I freeze. Something isn’t right. The Operations workers are supposed to be heading up to Health and Rehab — not slumming down in Recon. But I force my legs to move and follow Harper down the dark tunnel at a run.
When we reach a row of compartments, she stops and tries the first door. It doesn’t budge.
She jiggles the handle again and turns to me with a wild look in her eyes. “I thought you unlocked all the doors remotely!”
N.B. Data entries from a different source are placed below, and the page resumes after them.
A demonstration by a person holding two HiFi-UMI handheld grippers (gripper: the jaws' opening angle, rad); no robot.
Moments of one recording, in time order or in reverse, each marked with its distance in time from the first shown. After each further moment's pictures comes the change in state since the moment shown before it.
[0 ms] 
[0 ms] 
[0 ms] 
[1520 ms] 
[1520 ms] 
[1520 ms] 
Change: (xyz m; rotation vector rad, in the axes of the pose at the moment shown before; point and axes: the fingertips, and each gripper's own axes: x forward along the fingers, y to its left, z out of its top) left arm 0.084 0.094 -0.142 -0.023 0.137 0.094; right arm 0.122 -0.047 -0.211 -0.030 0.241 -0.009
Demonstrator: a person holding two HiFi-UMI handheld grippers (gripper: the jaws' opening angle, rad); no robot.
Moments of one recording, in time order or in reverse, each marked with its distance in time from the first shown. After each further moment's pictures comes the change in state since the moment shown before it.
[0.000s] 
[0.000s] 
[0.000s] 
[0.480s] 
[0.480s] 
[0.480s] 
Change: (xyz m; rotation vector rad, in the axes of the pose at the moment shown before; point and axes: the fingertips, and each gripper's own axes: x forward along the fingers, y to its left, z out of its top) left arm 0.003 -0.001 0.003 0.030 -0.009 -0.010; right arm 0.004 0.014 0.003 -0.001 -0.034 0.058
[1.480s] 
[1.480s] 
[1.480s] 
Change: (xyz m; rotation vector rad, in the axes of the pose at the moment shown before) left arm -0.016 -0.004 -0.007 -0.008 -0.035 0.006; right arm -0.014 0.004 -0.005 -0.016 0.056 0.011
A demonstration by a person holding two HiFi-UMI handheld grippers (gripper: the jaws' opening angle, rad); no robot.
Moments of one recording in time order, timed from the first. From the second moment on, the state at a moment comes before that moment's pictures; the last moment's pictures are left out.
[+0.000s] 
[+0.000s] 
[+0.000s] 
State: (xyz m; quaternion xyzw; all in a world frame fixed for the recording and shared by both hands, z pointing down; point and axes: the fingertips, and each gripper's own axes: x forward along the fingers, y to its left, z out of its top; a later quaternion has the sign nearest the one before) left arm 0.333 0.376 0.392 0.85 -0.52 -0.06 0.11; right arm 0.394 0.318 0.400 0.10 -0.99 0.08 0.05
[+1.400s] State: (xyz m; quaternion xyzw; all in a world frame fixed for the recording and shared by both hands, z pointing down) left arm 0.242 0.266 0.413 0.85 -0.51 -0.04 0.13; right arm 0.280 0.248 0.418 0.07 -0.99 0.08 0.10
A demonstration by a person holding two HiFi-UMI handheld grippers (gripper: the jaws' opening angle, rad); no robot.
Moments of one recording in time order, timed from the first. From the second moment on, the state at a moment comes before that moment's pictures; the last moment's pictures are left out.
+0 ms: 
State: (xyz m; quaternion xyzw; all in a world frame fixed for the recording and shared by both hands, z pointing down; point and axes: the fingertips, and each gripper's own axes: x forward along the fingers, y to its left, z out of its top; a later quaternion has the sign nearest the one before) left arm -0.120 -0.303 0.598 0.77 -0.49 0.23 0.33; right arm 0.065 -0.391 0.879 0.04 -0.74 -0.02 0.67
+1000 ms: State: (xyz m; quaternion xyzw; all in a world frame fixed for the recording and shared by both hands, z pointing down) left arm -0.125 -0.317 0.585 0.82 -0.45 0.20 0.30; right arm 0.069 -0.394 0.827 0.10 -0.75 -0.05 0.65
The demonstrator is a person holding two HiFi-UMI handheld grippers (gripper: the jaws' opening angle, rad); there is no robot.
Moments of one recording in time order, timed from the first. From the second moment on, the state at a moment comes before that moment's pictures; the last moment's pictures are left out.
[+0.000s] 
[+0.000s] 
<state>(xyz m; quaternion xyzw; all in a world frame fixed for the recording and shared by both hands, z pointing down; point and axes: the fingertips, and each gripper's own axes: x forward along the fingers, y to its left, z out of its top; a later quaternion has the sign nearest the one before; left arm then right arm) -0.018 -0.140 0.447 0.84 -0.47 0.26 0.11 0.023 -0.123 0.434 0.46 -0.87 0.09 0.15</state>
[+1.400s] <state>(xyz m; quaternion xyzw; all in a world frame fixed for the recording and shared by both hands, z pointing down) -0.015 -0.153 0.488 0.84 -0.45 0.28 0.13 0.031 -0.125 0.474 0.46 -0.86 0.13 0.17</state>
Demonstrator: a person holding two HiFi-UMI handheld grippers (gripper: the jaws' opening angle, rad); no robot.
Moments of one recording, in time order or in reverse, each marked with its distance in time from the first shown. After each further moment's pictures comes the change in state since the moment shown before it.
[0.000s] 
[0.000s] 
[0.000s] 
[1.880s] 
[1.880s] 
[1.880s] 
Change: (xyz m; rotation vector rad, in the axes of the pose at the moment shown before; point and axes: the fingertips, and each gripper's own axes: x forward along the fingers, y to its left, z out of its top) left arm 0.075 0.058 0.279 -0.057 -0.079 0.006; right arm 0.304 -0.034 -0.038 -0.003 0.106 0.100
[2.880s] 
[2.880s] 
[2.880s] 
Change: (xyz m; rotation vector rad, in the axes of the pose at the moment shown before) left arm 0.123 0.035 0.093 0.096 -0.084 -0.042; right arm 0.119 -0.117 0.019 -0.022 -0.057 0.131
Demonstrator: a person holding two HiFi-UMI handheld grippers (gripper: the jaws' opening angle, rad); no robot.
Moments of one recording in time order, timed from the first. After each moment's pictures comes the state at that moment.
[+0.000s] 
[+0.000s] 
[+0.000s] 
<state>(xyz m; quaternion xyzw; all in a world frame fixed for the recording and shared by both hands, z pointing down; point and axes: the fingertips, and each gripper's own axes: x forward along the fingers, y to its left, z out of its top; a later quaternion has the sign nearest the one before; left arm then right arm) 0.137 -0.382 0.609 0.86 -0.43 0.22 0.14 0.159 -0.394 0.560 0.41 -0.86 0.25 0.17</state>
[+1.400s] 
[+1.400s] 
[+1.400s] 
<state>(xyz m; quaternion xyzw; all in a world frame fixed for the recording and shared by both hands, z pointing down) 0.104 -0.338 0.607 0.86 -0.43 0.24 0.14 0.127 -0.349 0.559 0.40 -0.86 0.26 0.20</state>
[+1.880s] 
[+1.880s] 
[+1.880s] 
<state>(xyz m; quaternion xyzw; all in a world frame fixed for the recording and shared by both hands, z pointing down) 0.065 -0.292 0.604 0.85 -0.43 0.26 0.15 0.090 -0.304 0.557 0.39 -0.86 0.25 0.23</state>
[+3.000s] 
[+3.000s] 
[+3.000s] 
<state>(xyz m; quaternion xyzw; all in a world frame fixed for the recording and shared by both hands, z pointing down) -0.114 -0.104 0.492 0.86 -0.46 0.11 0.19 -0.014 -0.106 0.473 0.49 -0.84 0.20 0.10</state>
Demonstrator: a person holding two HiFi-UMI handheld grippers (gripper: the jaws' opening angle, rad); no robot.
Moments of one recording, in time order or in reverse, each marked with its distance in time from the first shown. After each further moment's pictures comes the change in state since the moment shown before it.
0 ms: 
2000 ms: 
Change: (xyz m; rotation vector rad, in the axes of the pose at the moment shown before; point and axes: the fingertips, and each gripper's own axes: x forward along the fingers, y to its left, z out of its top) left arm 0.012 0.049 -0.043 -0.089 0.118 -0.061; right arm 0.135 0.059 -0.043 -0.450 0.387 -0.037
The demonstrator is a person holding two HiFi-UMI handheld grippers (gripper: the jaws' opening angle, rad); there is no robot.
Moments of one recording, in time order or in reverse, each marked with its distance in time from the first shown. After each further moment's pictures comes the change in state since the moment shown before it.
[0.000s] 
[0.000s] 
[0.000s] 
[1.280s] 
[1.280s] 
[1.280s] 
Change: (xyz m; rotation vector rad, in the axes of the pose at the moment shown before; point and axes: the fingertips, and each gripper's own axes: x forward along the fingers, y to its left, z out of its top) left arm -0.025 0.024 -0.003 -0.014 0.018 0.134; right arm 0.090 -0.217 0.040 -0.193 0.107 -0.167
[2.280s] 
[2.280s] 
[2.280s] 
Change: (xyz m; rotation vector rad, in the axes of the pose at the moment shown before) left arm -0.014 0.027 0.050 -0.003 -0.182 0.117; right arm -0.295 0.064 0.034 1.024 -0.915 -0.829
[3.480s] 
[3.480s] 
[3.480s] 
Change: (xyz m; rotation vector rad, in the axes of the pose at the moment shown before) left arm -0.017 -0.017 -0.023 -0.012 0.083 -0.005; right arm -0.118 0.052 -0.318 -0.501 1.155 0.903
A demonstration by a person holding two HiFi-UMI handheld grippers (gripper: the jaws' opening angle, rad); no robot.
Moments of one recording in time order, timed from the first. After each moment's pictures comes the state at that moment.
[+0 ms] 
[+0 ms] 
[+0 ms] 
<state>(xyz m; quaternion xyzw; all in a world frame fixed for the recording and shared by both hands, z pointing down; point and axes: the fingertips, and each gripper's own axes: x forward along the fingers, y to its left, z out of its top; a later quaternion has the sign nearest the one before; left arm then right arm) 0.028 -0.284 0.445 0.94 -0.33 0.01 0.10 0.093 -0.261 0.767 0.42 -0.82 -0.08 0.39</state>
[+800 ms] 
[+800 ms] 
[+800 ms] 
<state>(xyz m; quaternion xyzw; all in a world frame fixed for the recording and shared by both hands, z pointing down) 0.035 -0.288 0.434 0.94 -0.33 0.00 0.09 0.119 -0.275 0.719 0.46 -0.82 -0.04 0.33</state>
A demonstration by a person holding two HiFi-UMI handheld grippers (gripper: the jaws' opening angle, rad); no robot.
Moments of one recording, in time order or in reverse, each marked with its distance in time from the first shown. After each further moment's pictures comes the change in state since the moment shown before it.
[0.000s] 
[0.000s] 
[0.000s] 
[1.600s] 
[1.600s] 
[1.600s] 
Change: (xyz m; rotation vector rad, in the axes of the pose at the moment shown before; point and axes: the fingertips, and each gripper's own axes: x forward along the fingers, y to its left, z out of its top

My brain is struggling to connect the dots, but I finally realize what the problem is. “The remote unlock command must have timed out.”
She growls in frustration and tries another. I open my mouth to tell her it’s futile, but then she turns and sprints down the tunnel away from the Underground.
I follow at a brisk limp. My legs feel heavy and sore after traipsing through the compound yesterday, and I’m definitely not as fit as she is.
We wind through the maze of compartments until we reach a set of double doors. A tarnished placard over the entrance reads “training center.”